In ARC-10, the combination arm did not show any safety concerns compared to the zimberelimab arm or the chemo arm. Immune-mediated adverse events were similar among those on the combination, 24 percent, and those on just zimberelimab, 20 percent. Immune-related events were not reported for the chemo arm. Grade 3 treatment-related adverse events occurred in 21 percent of patients on domvanalimab-zimberelimab, compared to 15 percent on zimberelimab and 47 percent on chemo. The two investigational arms also had similar rates of treatment discontinuation due to adverse events, 10.5 percent in the domvanalimab-zimberelimab arm and 7.5 percent in the zimberelimab arm.

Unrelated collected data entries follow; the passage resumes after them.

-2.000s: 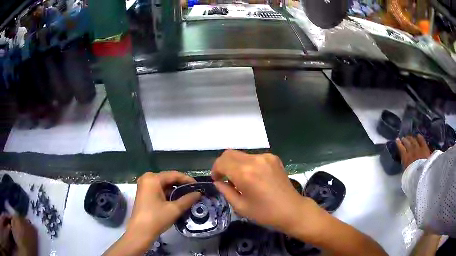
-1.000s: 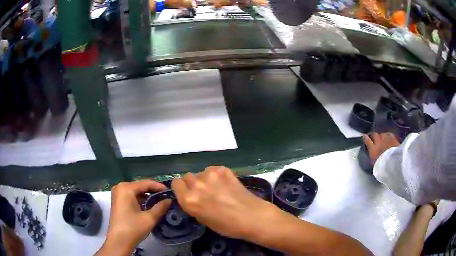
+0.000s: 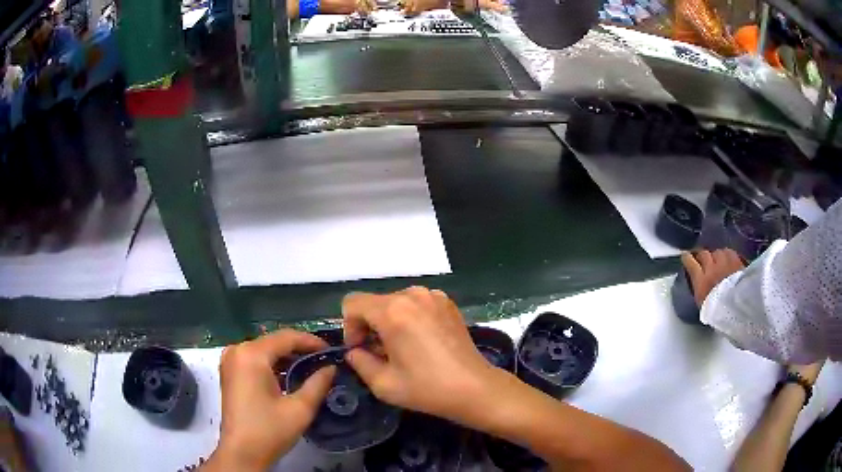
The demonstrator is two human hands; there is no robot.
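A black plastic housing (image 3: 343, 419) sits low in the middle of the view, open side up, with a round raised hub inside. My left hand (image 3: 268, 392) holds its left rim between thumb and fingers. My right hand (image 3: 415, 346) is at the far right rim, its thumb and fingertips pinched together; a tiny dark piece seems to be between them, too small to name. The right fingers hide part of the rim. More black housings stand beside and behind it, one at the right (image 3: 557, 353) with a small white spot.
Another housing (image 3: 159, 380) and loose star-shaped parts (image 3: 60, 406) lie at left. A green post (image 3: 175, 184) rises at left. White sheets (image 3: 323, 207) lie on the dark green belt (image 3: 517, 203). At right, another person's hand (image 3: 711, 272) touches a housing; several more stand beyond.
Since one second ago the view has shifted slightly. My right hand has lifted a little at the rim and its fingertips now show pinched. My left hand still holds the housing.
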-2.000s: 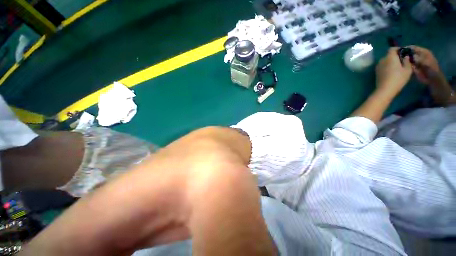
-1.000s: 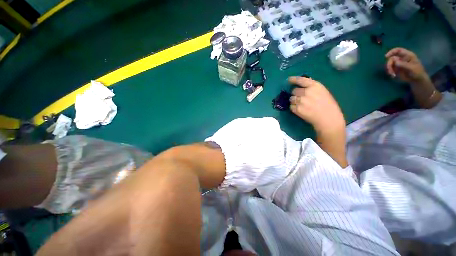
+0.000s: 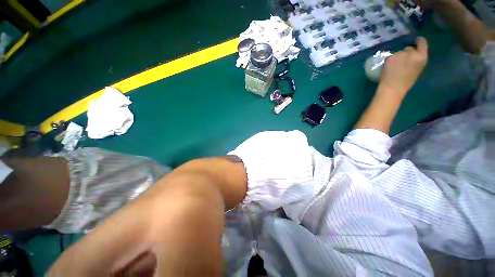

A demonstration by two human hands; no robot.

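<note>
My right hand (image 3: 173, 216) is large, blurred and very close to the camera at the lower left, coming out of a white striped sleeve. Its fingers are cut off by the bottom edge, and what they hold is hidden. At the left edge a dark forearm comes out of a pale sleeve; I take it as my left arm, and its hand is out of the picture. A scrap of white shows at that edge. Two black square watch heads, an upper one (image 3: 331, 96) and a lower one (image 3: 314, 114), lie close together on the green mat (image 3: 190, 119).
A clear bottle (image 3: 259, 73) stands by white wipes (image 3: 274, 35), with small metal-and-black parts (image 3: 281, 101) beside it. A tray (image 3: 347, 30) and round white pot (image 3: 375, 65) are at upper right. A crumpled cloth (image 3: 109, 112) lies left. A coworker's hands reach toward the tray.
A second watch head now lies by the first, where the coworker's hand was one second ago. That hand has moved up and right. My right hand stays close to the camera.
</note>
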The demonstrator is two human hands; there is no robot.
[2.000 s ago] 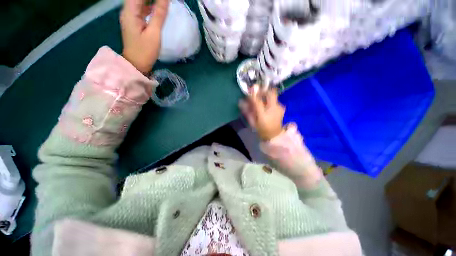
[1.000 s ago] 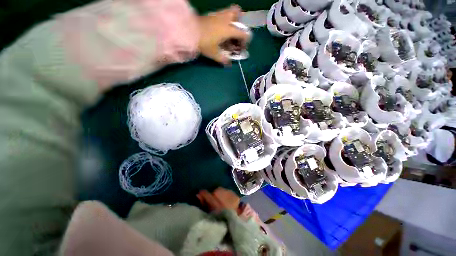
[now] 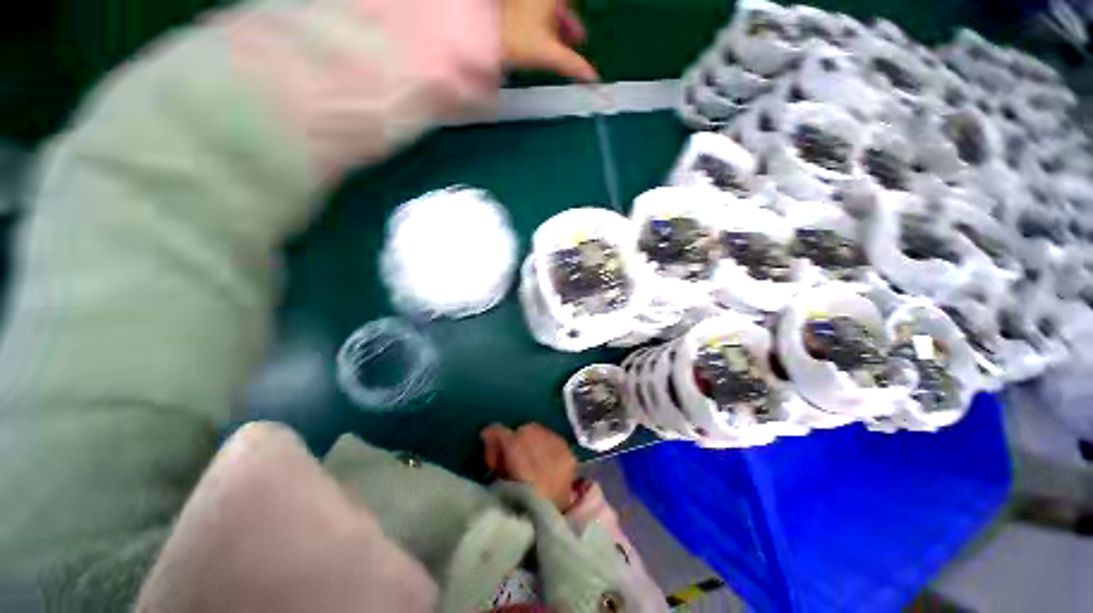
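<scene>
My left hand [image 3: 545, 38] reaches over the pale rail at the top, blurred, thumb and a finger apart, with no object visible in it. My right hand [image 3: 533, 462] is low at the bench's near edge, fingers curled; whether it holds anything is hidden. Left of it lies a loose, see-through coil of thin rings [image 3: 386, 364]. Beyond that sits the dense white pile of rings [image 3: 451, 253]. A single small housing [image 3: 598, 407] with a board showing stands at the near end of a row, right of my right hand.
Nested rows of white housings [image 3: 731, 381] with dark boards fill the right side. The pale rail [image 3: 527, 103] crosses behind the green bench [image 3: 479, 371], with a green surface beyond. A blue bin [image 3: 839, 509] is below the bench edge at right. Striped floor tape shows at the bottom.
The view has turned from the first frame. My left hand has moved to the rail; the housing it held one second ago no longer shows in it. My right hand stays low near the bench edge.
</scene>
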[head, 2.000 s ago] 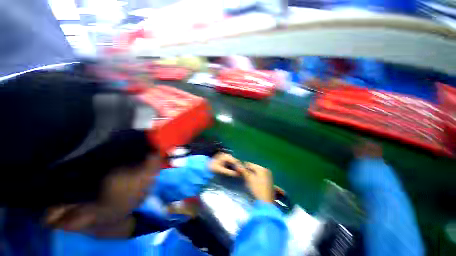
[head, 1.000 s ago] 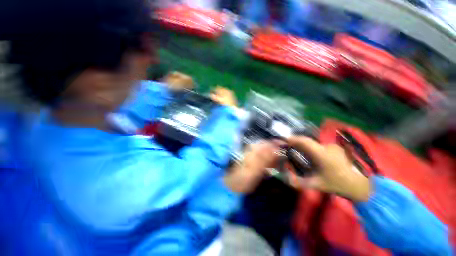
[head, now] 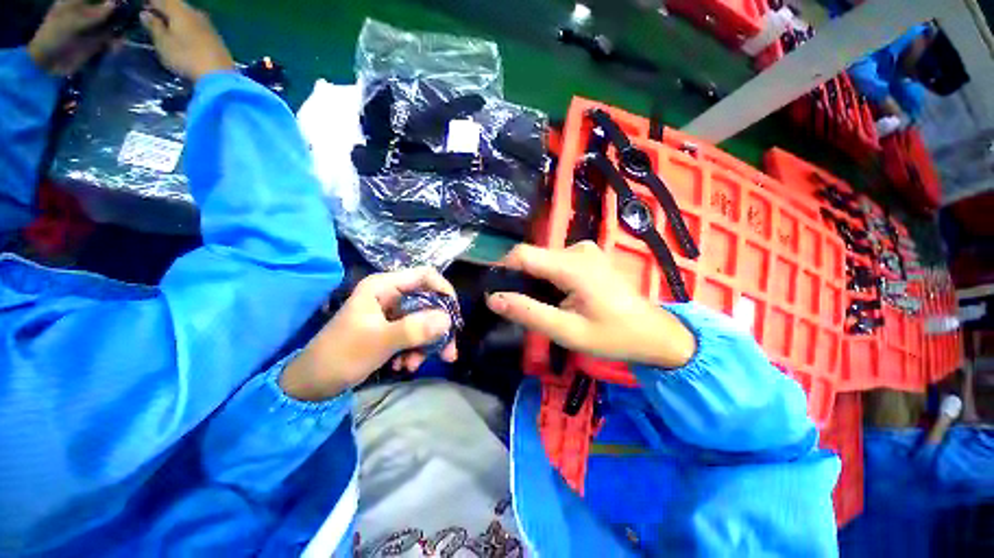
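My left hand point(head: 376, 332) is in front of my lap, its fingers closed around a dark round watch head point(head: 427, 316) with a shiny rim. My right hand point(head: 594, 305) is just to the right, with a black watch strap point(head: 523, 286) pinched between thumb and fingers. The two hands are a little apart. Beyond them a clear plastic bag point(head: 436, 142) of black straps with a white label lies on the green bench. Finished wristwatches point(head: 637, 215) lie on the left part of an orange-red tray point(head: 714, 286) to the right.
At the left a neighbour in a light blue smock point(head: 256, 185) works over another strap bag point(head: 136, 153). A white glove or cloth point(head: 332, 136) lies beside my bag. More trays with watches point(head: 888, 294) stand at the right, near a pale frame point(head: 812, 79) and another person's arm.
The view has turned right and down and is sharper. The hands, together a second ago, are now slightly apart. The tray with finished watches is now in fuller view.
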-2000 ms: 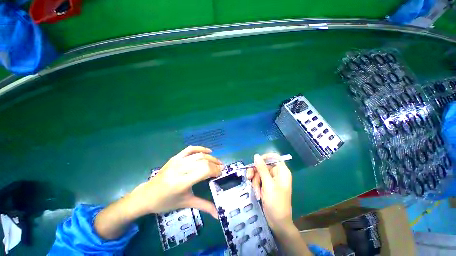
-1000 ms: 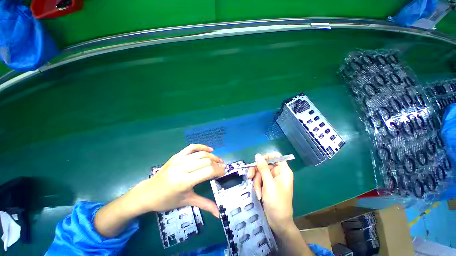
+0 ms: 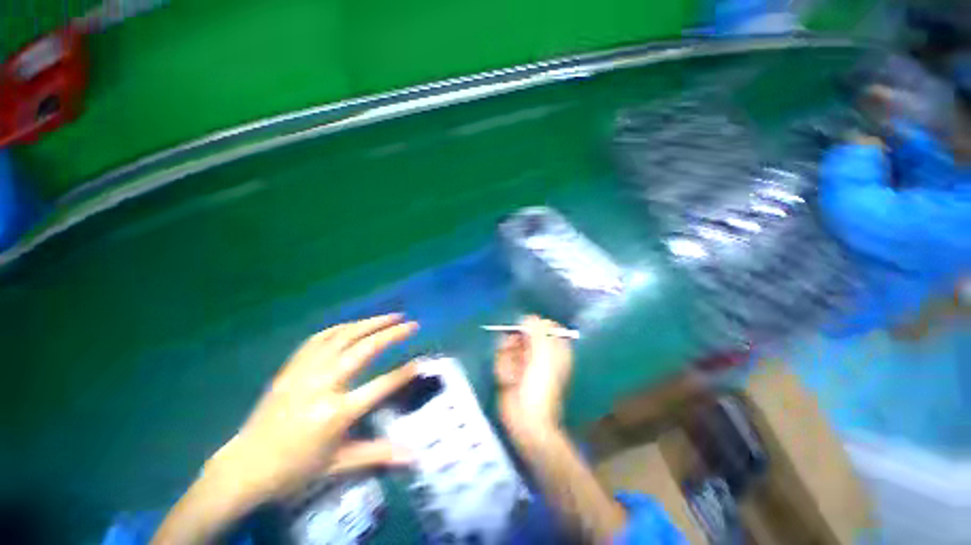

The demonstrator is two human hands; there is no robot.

One patient died due to an adverse event in the domvanalimab-zimberelimab arm, four patients died in the zimberelimab arm, and two patients died in the chemo arm.

"These [safety] results are substantially different from data reported from studies with Fc-enabled anti-TIGIT antibodies, where immune-mediated adverse events and treatment interruptions and discontinuations have been meaningfully higher than the anti-PD-1 or anti-PD-L1 alone arm," Nuyten said. "In fact, [safety] has been cited as the cause of trial failures [for Fc-enabled anti-TIGIT antibodies]."

This year alone, sponsors stopped two late-stage anti-TIGIT antibody trials due to adverse events or lack of efficacy. Merck, for example, stopped the Phase III KeyVibe-008 trial of its anti-TIGIT antibody vibostolimab, Keytruda, and chemo in August due to lack of survival benefit and an increased rate of adverse events on the combo compared to Roche’s checkpoint inhibitor Tecentriq (atezolizumab) plus chemo. Genentech also ended a Phase III study of its anti-TIGIT drug tiragolumab with Tecentriq and chemo in July due to lack of survival benefit compared to Keytruda and chemo.

Nuyten added that the efficacy and safety profile observed in ARC-10 "increases our confidence that combining domvanalimab and zimberelimab with chemotherapy in STAR-121 will further improve outcomes and provide lung cancer patients with the best chance of success in their first-line treatment."

Arcus does not yet have an estimate for when results will read out from the STAR-121 trial. Rosen said the company will provide more details on that timeline in 2025.

Beyond the STAR-121 trial, Arcus is also evaluating domvanalimab combinations with zimberelimab and chemo in an all-comer gastric cancer patient population and with AstraZeneca's immunotherapy Imfinzi (durvalumab) in NSCLC.